> [Problem statement]:
What is needed is an exact copy of all the records.

╭─ Supplied information

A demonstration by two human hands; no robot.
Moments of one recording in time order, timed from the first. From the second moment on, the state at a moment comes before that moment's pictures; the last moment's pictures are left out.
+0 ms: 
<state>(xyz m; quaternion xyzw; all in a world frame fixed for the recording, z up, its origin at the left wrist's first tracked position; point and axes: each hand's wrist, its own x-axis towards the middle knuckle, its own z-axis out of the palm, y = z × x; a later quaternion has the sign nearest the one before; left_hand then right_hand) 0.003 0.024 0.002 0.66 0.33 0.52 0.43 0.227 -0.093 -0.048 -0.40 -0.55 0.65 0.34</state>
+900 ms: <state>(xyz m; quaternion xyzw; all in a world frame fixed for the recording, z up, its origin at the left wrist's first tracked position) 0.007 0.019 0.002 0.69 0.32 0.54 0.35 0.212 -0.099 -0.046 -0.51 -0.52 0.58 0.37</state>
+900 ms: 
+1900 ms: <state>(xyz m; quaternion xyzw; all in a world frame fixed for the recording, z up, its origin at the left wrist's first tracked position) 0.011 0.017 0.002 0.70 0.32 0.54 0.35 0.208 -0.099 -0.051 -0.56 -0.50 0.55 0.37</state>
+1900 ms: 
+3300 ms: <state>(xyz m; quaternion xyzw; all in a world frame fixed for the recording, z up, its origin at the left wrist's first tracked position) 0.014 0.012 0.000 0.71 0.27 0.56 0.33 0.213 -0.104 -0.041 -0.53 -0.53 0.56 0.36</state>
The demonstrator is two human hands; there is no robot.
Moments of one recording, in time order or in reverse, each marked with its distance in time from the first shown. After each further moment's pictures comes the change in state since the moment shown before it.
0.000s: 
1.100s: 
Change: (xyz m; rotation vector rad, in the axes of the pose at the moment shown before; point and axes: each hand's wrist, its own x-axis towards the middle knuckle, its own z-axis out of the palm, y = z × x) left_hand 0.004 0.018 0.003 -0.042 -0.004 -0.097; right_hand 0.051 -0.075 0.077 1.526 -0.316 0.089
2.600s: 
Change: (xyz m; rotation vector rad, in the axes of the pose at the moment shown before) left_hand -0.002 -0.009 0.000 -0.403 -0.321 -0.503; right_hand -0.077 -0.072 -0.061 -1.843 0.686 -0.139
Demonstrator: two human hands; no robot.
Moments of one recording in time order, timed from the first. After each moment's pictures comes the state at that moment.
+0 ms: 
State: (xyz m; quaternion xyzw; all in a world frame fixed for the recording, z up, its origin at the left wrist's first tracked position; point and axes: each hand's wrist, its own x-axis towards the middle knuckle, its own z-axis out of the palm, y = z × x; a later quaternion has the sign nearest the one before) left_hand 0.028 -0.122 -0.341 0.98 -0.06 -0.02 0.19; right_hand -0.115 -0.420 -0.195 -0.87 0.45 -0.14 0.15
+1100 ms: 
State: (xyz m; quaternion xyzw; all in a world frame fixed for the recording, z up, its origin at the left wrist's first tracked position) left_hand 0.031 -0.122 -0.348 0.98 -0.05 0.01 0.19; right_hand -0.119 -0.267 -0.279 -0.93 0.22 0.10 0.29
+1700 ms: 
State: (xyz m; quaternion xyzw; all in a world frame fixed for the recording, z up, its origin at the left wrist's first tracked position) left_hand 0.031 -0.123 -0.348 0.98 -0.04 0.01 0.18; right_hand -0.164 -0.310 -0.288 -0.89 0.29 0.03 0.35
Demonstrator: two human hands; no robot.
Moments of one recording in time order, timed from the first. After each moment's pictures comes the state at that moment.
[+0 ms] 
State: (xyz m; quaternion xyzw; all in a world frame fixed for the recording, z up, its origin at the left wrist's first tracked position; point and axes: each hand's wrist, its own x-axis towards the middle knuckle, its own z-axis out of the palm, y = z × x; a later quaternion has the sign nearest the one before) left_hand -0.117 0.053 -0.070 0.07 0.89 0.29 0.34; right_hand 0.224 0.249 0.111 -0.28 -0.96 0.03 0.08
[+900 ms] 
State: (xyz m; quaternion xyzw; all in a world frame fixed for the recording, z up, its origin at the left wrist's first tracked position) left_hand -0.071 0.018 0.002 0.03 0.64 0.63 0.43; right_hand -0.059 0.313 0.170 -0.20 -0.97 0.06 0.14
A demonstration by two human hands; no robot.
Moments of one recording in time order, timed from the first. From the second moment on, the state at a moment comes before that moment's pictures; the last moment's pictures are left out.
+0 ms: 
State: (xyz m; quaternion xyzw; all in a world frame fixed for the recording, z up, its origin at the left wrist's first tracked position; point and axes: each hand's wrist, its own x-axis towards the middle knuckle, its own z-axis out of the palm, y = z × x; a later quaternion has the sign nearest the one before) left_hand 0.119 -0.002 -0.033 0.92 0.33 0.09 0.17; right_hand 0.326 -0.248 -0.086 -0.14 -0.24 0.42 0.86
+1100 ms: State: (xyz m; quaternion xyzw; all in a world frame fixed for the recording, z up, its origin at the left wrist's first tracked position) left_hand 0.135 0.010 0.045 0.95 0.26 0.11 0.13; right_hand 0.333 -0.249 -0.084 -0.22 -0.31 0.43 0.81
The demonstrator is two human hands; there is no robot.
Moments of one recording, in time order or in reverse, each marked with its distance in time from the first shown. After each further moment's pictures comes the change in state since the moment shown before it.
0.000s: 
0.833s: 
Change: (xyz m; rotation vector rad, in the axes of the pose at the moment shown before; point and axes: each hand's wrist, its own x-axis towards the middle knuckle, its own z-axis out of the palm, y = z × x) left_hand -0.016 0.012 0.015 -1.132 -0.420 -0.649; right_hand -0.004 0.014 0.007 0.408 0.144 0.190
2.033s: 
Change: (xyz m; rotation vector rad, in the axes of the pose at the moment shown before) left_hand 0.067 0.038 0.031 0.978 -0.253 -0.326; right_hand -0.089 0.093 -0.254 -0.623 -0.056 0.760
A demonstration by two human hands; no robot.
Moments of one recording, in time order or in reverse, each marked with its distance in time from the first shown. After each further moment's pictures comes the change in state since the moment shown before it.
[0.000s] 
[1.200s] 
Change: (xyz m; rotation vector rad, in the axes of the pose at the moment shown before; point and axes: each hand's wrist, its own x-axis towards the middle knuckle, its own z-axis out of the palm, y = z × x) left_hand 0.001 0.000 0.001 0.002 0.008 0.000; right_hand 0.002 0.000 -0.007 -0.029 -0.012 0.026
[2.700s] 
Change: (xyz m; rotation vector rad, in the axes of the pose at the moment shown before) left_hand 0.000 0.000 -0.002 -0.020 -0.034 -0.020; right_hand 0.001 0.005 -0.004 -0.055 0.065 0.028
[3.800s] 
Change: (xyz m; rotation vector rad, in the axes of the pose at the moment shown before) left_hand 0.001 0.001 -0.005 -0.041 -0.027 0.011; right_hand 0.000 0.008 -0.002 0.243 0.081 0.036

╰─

> [Output below]:
A demonstration by two human hands; no robot.
Moments of one recording in time order, timed from the first. From the second moment on, the state at a moment comes before that moment's pictures; the last moment's pictures are left out.
+0 ms: 
<state>(xyz m; quaternion xyzw; all in a world frame fixed for the recording, z up, its origin at the left wrist's first tracked position; point and axes: each hand's wrist, its own x-axis towards the middle knuckle, its own z-axis out of the palm, y = z × x; a later quaternion has the sign nearest the one before; left_hand then right_hand) 0.003 0.024 0.002 0.66 0.33 0.52 0.43 0.227 -0.093 -0.048 -0.40 -0.55 0.65 0.34</state>
+900 ms: <state>(xyz m; quaternion xyzw; all in a world frame fixed for the recording, z up, its origin at the left wrist's first tracked position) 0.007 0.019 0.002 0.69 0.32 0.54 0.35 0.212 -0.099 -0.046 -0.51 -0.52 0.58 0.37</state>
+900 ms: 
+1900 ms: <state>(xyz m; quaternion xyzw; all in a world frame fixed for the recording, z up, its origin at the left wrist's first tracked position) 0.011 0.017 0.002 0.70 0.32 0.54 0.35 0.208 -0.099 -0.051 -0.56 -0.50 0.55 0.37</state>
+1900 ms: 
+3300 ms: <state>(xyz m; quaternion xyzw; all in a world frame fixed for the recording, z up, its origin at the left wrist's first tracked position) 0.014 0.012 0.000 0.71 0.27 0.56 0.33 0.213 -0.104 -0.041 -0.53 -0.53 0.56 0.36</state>
The demonstrator is two human hands; there is no robot.
Moments of one recording, in time order or in reverse, each marked with its distance in time from the first shown. After each further moment's pictures comes the change in state since the moment shown before it.
0.000s: 
1.100s: 
Change: (xyz m; rotation vector rad, in the axes of the pose at the moment shown before; point and axes: each hand's wrist, its own x-axis towards the middle knuckle, its own z-axis out of the palm, y = z × x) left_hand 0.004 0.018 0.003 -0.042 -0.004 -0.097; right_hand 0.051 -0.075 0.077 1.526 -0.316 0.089
2.600s: 
Change: (xyz m; rotation vector rad, in the axes of the pose at the moment shown before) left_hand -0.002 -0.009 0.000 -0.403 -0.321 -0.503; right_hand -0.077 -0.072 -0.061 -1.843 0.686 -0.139
Demonstrator: two human hands; no robot.
Moments of one recording in time order, timed from the first. After each moment's pictures comes the state at that moment.
+0 ms: 
State: (xyz m; quaternion xyzw; all in a world frame fixed for the recording, z up, its origin at the left wrist's first tracked position; point and axes: each hand's wrist, its own x-axis towards the middle knuckle, its own z-axis out of the palm, y = z × x; a later quaternion has the sign nearest the one before) left_hand 0.028 -0.122 -0.341 0.98 -0.06 -0.02 0.19; right_hand -0.115 -0.420 -0.195 -0.87 0.45 -0.14 0.15
+1100 ms: 
State: (xyz m; quaternion xyzw; all in a world frame fixed for the recording, z up, its origin at the left wrist's first tracked position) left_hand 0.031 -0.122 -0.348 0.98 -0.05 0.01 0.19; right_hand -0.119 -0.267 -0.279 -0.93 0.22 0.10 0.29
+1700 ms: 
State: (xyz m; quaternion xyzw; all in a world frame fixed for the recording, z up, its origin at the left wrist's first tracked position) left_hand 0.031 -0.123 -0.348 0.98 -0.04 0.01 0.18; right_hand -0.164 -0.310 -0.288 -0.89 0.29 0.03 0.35
Demonstrator: two human hands; no robot.
Moments of one recording in time order, timed from the first. After each moment's pictures comes the state at that moment.
[+0 ms] 
State: (xyz m; quaternion xyzw; all in a world frame fixed for the recording, z up, its origin at the left wrist's first tracked position; point and axes: each hand's wrist, its own x-axis towards the middle knuckle, its own z-axis out of the palm, y = z × x; a later quaternion has the sign nearest the one before) left_hand -0.117 0.053 -0.070 0.07 0.89 0.29 0.34; right_hand 0.224 0.249 0.111 -0.28 -0.96 0.03 0.08
[+900 ms] 
State: (xyz m; quaternion xyzw; all in a world frame fixed for the recording, z up, its origin at the left wrist's first tracked position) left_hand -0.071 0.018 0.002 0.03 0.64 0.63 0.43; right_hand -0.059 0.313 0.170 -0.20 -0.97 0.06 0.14
A demonstration by two human hands; no robot.
Moments of one recording in time order, timed from the first. From the second moment on, the state at a moment comes before that moment's pictures; the last moment's pictures are left out.
+0 ms: 
State: (xyz m; quaternion xyzw; all in a world frame fixed for the recording, z up, its origin at the left wrist's first tracked position; point and axes: each hand's wrist, its own x-axis towards the middle knuckle, its own z-axis out of the palm, y = z × x; a later quaternion has the sign nearest the one before) left_hand 0.119 -0.002 -0.033 0.92 0.33 0.09 0.17; right_hand 0.326 -0.248 -0.086 -0.14 -0.24 0.42 0.86
+1100 ms: State: (xyz m; quaternion xyzw; all in a world frame fixed for the recording, z up, its origin at the left wrist's first tracked position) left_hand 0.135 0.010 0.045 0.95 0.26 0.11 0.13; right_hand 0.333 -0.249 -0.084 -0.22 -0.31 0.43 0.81
The demonstrator is two human hands; there is no robot.
Moments of one recording, in time order or in reverse, each marked with its distance in time from the first shown. After each further moment's pictures comes the change in state since the moment shown before it.
0.000s: 
0.833s: 
Change: (xyz m; rotation vector rad, in the axes of the pose at the moment shown before; point and axes: each hand's wrist, its own x-axis towards the middle knuckle, its own z-axis out of the palm, y = z × x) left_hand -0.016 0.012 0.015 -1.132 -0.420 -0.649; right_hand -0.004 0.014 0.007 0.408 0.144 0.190
2.033s: 
Change: (xyz m; rotation vector rad, in the axes of the pose at the moment shown before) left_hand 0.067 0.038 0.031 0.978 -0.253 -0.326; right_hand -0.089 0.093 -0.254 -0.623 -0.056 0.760
A demonstration by two human hands; no robot.
Moments of one recording, in time order or in reverse, each marked with its distance in time from the first shown. After each further moment's pictures comes the change in state since the moment shown before it.
[0.000s] 
[1.200s] 
Change: (xyz m; rotation vector rad, in the axes of the pose at the moment shown before; point and axes: each hand's wrist, its own x-axis towards the middle knuckle, its own z-axis out of the palm, y = z × x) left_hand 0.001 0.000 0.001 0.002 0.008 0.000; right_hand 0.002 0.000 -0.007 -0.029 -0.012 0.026
[2.700s] 
Change: (xyz m; rotation vector rad, in the axes of the pose at the moment shown before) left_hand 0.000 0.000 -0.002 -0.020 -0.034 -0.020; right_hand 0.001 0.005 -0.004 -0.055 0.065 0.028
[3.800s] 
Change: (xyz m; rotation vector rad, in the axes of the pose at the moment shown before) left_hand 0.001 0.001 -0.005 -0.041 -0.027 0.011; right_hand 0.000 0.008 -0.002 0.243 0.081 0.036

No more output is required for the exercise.